#### Brief
Using the data below, gather each line that includes the word "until".

#### Material shown
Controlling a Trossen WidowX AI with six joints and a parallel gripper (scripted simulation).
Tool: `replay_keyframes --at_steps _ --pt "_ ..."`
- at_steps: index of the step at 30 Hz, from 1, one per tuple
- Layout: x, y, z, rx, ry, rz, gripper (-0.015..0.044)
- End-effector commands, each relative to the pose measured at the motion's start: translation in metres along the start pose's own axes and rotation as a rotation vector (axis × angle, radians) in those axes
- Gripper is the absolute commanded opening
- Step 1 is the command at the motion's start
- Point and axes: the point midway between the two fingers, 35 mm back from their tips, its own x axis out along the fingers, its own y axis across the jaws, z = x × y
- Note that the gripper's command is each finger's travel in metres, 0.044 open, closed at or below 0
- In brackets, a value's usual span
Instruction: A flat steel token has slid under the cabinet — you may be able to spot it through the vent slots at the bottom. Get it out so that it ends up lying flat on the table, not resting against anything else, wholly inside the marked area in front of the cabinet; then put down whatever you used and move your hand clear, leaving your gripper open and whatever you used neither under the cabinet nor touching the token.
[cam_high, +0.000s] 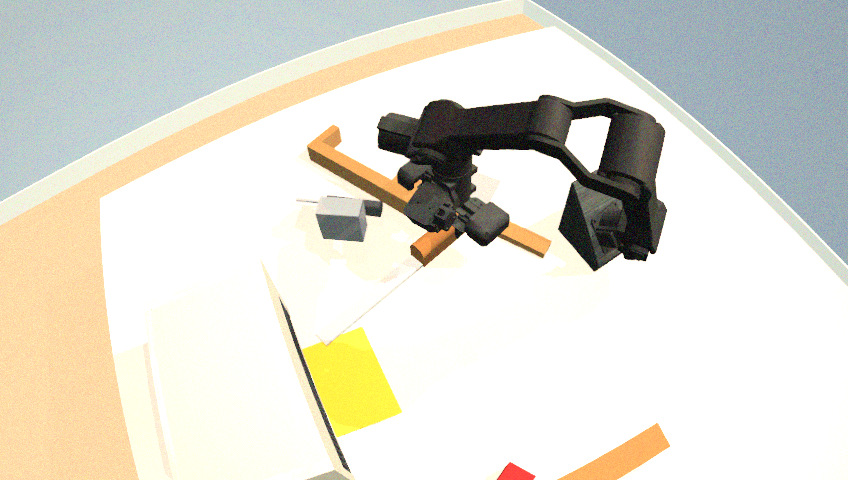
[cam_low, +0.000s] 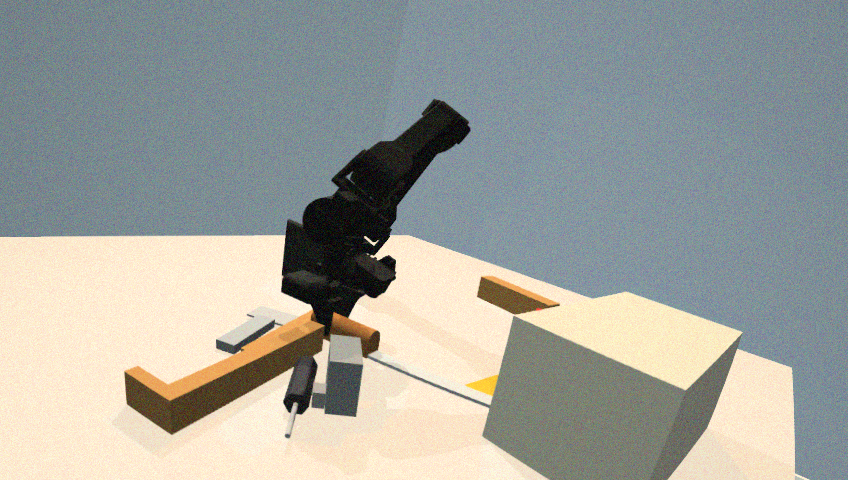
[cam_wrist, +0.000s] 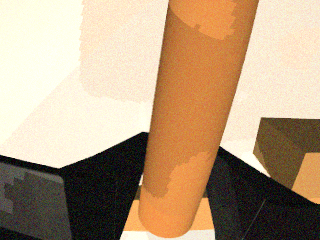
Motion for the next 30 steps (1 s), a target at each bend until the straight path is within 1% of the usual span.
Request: replay_keyframes --at_steps 1,7,8,10,13,28,30 --pt "-0.0005 0.0001 -0.0019 0.000 -0.002 -0.001 0.0026" --pt "-0.0001 0.0003 -0.0014 0.002 0.000 0.001 0.0184" --pt "-0.0001 0.0003 -0.0014 0.002 0.000 0.001 0.0200" --pt "-0.0001 0.0003 -0.0013 0.001 -0.001 0.001 0.0200" --pt "-0.0003 0.0003 -0.0013 0.001 -0.004 -0.002 0.0270" --pt "0.0046 0.0007 -0.0030 0.002 -0.004 -0.002 0.0270" --pt "0.0024 -0.0005 -0.0022 -0.003 -0.002 -0.006 0.0217"
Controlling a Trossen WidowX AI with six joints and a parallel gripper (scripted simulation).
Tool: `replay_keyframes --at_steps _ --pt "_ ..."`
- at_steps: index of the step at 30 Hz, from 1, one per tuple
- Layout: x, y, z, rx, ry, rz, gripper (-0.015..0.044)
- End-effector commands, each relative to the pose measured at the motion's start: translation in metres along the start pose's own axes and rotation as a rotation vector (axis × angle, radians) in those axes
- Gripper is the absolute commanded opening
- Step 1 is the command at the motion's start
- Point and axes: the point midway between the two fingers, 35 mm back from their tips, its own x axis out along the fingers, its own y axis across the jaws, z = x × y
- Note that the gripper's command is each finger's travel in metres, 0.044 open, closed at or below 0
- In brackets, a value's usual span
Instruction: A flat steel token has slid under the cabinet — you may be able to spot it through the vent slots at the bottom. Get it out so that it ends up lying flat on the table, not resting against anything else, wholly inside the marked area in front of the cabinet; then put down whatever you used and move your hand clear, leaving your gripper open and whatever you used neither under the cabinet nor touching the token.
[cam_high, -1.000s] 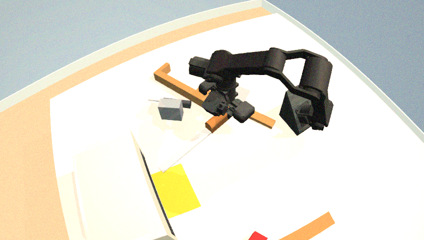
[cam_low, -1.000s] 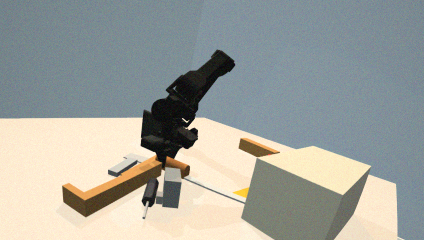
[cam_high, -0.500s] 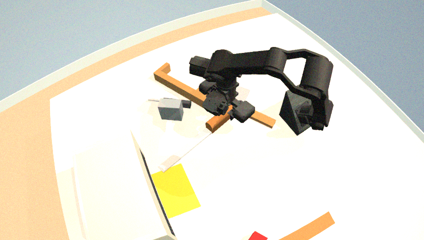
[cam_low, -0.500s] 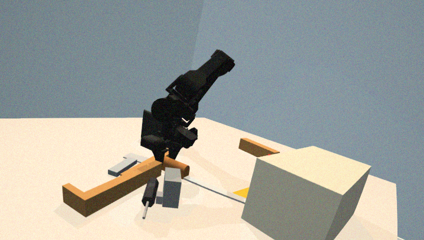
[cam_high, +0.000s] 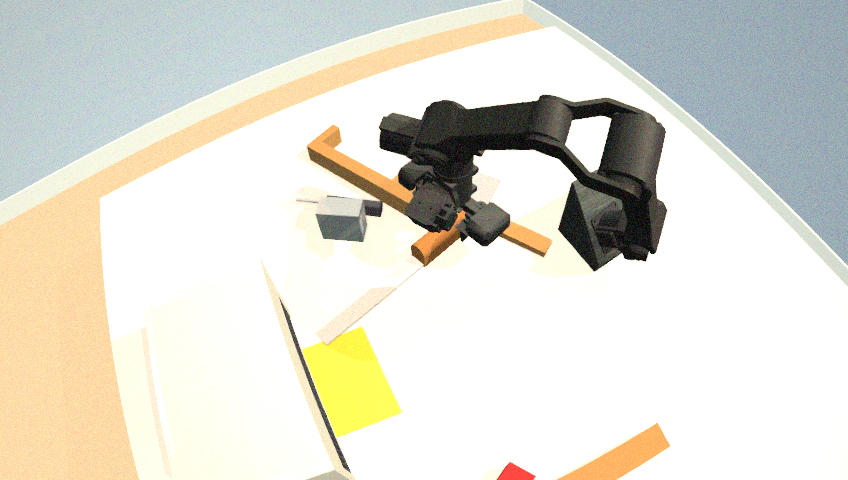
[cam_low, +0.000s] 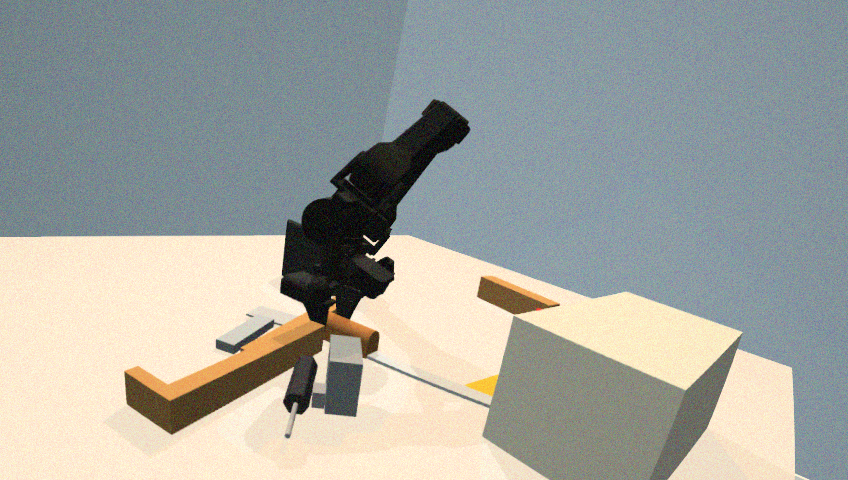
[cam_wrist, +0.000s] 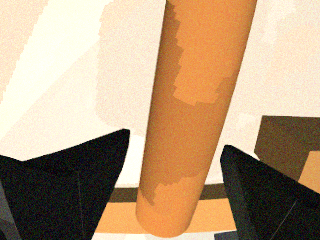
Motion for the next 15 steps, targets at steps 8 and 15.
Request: replay_keyframes --at_steps 8,15 --pt "-0.0003 -0.0001 0.0002 0.000 0.000 0.000 0.0125" --pt "-0.0003 -0.0001 0.0002 0.000 0.000 0.000 0.0000"
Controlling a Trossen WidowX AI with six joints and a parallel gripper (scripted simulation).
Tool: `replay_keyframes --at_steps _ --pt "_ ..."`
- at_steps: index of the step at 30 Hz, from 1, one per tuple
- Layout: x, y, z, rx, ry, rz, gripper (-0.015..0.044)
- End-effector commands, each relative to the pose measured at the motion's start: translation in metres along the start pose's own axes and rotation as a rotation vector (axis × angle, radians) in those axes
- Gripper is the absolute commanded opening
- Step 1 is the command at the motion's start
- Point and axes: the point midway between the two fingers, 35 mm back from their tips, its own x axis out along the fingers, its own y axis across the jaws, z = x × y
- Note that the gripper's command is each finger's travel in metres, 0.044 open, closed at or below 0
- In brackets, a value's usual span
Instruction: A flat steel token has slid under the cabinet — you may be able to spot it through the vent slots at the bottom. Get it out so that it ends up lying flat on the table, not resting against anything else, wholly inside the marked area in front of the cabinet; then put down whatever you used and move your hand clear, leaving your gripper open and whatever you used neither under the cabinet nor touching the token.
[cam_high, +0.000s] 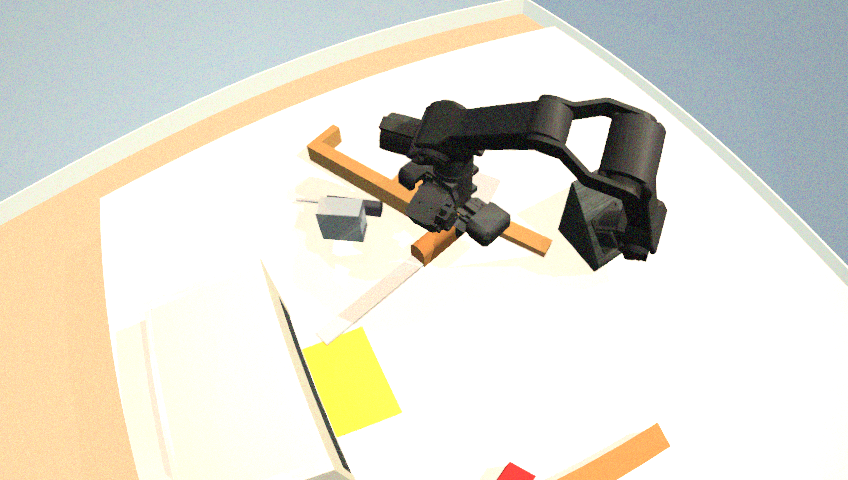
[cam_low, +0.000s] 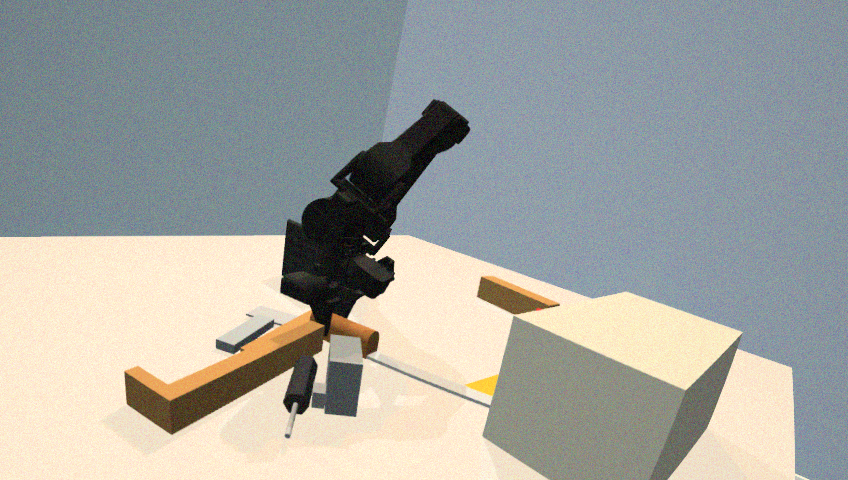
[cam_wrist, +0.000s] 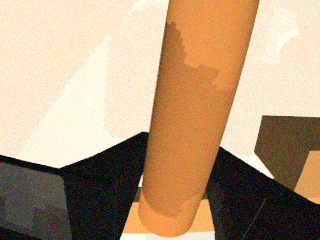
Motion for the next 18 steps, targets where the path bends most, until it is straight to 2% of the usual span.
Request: replay_keyframes --at_steps 1,18 --pt "0.000 0.000 0.000 -0.001 -0.001 -0.001 0.0000" --pt "-0.001 -0.001 0.027 -0.001 -0.003 0.001 0.0000"
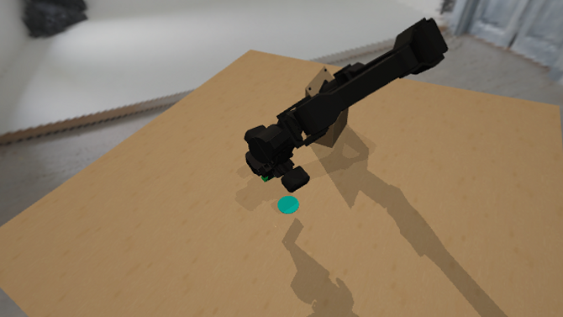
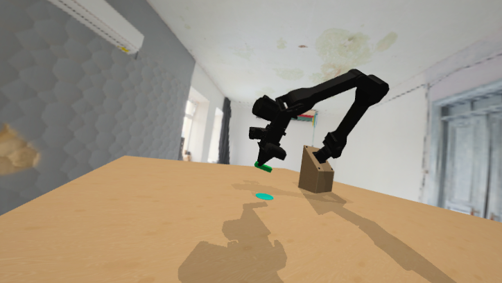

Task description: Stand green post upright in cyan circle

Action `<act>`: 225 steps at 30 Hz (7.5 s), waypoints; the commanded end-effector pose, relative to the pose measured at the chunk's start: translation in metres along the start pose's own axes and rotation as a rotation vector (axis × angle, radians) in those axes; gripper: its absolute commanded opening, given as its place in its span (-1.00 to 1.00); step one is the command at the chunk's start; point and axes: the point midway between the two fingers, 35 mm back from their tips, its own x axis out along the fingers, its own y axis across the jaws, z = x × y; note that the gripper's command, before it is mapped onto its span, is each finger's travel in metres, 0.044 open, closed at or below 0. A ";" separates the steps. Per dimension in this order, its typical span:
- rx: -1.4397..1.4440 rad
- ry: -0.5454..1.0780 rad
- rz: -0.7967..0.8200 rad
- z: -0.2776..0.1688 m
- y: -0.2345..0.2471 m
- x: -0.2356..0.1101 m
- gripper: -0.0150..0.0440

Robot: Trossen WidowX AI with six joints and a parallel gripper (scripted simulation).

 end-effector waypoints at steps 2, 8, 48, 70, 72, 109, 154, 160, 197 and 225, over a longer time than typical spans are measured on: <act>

#### Result of this exercise
Motion for the next 30 steps (1 s), a target at each bend until the straight path is within 1% of the usual span.
Motion for the next 18 steps, targets where the path bends most, until it is straight to 2% of the usual span.

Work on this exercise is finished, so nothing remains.